DIRECTIONS FOR THIS TASK:
All entries must be given again exactly as written.

THE DATA:

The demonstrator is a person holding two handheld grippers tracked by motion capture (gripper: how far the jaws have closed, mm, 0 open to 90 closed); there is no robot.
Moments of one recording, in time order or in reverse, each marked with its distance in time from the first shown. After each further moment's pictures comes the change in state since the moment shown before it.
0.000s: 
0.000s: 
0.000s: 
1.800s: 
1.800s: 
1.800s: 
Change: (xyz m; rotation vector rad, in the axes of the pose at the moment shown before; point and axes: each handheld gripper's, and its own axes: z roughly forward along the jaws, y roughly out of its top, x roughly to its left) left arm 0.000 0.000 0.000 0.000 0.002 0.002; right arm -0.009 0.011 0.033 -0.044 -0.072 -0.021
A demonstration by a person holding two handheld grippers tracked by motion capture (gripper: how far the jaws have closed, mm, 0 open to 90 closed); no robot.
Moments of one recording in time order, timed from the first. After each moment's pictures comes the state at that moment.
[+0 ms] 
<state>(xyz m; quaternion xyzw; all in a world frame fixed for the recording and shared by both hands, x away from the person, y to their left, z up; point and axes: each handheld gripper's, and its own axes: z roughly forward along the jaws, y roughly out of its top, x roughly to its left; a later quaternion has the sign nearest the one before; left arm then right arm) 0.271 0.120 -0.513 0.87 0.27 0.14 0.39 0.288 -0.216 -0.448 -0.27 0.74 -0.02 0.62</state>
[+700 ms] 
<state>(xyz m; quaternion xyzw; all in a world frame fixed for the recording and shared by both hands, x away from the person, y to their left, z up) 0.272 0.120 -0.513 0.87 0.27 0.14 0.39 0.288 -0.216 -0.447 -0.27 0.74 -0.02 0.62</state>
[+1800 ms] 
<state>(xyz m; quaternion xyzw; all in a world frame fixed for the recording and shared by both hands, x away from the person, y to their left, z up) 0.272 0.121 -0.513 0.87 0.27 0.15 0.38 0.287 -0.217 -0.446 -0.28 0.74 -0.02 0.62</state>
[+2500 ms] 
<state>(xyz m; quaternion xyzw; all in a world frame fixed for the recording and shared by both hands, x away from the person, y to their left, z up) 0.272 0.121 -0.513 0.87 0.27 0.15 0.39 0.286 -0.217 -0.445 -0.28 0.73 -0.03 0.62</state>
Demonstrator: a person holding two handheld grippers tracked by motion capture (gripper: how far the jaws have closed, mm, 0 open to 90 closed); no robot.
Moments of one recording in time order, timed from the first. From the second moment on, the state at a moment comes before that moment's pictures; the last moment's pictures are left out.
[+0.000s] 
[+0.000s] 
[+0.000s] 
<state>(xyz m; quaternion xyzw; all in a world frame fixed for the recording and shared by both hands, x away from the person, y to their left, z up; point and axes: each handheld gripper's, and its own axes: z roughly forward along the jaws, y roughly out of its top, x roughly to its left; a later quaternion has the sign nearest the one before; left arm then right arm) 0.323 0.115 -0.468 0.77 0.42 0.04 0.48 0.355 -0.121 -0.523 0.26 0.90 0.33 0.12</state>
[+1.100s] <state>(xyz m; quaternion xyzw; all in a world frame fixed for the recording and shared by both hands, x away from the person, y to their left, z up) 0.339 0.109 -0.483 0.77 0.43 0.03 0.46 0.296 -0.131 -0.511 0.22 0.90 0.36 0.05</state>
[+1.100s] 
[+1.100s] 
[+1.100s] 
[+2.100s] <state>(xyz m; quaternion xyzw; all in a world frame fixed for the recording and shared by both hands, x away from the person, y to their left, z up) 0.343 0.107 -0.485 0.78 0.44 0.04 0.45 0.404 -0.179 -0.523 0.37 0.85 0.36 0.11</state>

ANSWER AREA:
The demonstrator is a person holding two handheld grippers tracked by motion capture (gripper: how far the jaws have closed, mm, 0 open to 90 closed); there is no robot.
Moments of one recording, in time order or in reverse, each marked with its distance in time from the first shown. After each further moment's pictures comes the change in state since the moment shown before it.
0.000s: 
0.000s: 
0.000s: 
1.800s: 
1.800s: 
1.800s: 
Change: (xyz m; rotation vector rad, in the axes of the pose at the moment shown before; point and axes: each handheld gripper's, and its own axes: z roughly forward along the jaws, y roughly out of its top, x roughly to its left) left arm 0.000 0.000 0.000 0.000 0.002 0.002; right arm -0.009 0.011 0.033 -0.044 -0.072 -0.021
A demonstration by a person holding two handheld grippers tracked by motion capture (gripper: how far the jaws have closed, mm, 0 open to 90 closed); no robot.
Moments of one recording in time order, timed from the first. After each moment's pictures comes the state at that moment.
[+0 ms] 
<state>(xyz m; quaternion xyzw; all in a world frame fixed for the recording and shared by both hands, x away from the person, y to their left, z up; point and axes: each handheld gripper's, and its own axes: z roughly forward along the jaws, y roughly out of its top, x roughly to its left; a later quaternion has the sign nearest the one before; left arm then right arm) 0.271 0.120 -0.513 0.87 0.27 0.14 0.39 0.288 -0.216 -0.448 -0.27 0.74 -0.02 0.62</state>
[+700 ms] 
<state>(xyz m; quaternion xyzw; all in a world frame fixed for the recording and shared by both hands, x away from the person, y to their left, z up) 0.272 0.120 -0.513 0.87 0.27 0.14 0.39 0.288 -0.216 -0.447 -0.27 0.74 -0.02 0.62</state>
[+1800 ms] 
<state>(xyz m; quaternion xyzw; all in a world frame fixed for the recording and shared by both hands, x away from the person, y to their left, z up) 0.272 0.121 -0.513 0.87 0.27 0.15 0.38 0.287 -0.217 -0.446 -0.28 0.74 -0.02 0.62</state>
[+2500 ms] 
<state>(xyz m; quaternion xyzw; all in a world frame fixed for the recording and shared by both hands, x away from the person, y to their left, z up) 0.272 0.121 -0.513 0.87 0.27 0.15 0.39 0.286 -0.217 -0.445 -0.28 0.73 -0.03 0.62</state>
Demonstrator: a person holding two handheld grippers tracked by motion capture (gripper: how far the jaws have closed, mm, 0 open to 90 closed); no robot.
Moments of one recording in time order, timed from the first. From the second moment on, the state at a moment comes before that moment's pictures; the last moment's pictures are left out.
[+0.000s] 
[+0.000s] 
[+0.000s] 
<state>(xyz m; quaternion xyzw; all in a world frame fixed for the recording and shared by both hands, x away from the person, y to their left, z up; point and axes: each handheld gripper's, and its own axes: z roughly forward along the jaws, y roughly out of its top, x roughly to its left; a later quaternion has the sign nearest the one before; left arm then right arm) 0.323 0.115 -0.468 0.77 0.42 0.04 0.48 0.355 -0.121 -0.523 0.26 0.90 0.33 0.12</state>
[+1.100s] <state>(xyz m; quaternion xyzw; all in a world frame fixed for the recording and shared by both hands, x away from the person, y to their left, z up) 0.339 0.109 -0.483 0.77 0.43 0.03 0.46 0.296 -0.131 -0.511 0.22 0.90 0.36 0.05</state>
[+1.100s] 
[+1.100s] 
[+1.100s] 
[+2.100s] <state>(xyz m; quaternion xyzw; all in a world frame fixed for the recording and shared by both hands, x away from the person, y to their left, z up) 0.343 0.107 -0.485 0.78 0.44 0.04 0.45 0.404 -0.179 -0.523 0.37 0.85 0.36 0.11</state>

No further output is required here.